**What the exercise asks**: Work through the data below and copy out every line where "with" is found.

**Dataset excerpt**:

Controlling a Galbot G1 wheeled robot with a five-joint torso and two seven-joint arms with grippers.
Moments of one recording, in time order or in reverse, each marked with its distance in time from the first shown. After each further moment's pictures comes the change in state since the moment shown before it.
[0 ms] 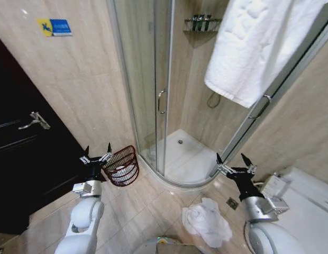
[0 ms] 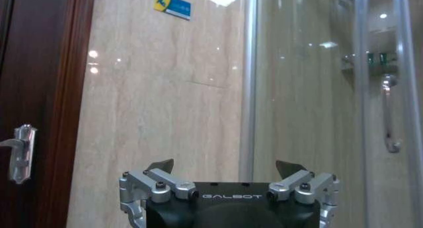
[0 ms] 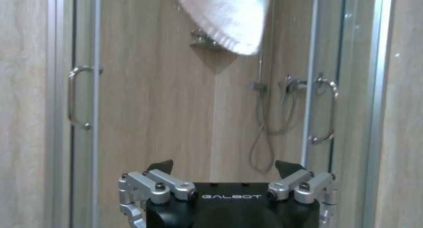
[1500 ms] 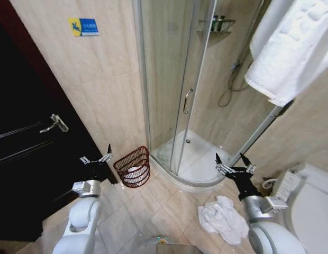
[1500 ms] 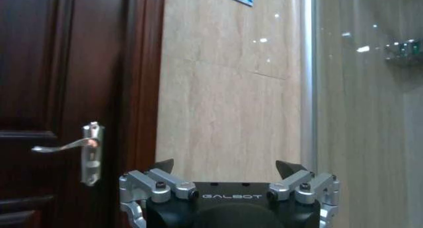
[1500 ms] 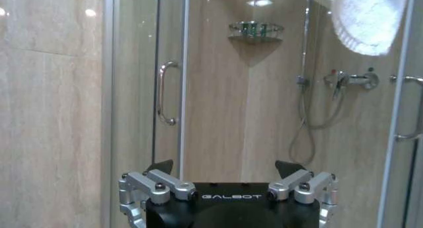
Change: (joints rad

**Written answer**:
Controlling a Galbot G1 wheeled robot with a five-joint torso and two seven-joint arms with grippers.
Moments of one recording, in time order or in reverse, each marked with its distance in time from the first shown. After each further moment's pictures comes the change in state since the moment shown before it.

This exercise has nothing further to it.